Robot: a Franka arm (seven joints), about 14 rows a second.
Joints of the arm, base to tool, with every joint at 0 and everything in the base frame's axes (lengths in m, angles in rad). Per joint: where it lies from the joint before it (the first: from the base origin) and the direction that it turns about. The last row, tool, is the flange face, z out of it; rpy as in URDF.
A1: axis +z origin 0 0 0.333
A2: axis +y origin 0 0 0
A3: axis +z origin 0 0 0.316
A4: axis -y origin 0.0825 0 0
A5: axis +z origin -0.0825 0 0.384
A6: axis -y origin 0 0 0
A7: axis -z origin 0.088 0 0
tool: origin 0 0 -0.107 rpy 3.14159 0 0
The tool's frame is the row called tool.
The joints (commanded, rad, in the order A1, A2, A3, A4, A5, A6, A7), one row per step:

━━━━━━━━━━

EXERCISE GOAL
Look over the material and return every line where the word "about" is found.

TASK SOLUTION
Robot: a Franka arm (seven joints), about 14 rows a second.
Joints of the arm, base to tool, with every joint at 0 and everything in the base frame's axes (lengths in m, angles in rad). Per joint: where it lies from the joint before it (the first: from the base origin) and the direction that it turns about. The last row, tool, is the flange face, z out of it; rpy as in URDF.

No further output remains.